Give again exactly, and only, the lines between the line holding "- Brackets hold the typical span" and the end of the listing, both boundary lines included.
● ● ● ● ● ● ●
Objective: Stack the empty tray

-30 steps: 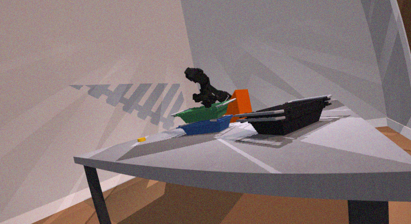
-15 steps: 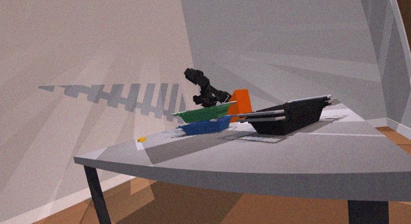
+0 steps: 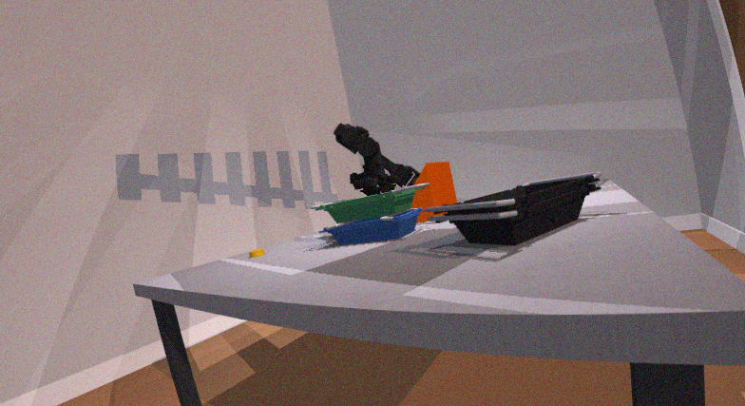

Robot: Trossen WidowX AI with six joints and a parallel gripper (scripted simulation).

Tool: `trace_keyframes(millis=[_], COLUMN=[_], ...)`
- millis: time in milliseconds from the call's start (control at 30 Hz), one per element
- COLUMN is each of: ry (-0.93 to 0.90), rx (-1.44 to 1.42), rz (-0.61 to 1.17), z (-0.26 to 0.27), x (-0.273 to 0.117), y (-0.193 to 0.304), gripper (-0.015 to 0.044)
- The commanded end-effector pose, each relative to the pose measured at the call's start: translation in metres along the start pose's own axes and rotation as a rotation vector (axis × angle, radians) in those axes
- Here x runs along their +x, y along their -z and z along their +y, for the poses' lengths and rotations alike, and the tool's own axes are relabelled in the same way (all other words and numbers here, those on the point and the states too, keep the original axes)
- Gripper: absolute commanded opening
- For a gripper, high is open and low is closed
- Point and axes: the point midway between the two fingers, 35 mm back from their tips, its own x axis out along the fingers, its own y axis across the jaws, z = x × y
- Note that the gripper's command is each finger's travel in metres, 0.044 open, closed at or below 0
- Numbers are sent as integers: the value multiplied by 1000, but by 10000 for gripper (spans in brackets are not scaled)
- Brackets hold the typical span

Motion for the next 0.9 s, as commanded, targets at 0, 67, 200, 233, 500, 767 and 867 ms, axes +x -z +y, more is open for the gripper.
trace_keyframes(millis=[0,67,200,233,500,767,867], ry=[2,2,0,0,-1,1,2], rx=[-3,-3,0,0,-2,-4,-4], rz=[2,2,0,0,5,9,8], z=[-1,-1,0,0,4,5,4], x=[0,0,0,0,-24,-71,-89], y=[0,0,0,0,1,2,2], gripper=[411,440,440,440,440,440,440])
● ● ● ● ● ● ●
• Solution to the exercise:
- Brackets hold the typical span

Motion for the next 0.9 s, as commanded, targets at 0, 67, 200, 233, 500, 767 and 867 ms, axes +x -z +y, more is open for the gripper.
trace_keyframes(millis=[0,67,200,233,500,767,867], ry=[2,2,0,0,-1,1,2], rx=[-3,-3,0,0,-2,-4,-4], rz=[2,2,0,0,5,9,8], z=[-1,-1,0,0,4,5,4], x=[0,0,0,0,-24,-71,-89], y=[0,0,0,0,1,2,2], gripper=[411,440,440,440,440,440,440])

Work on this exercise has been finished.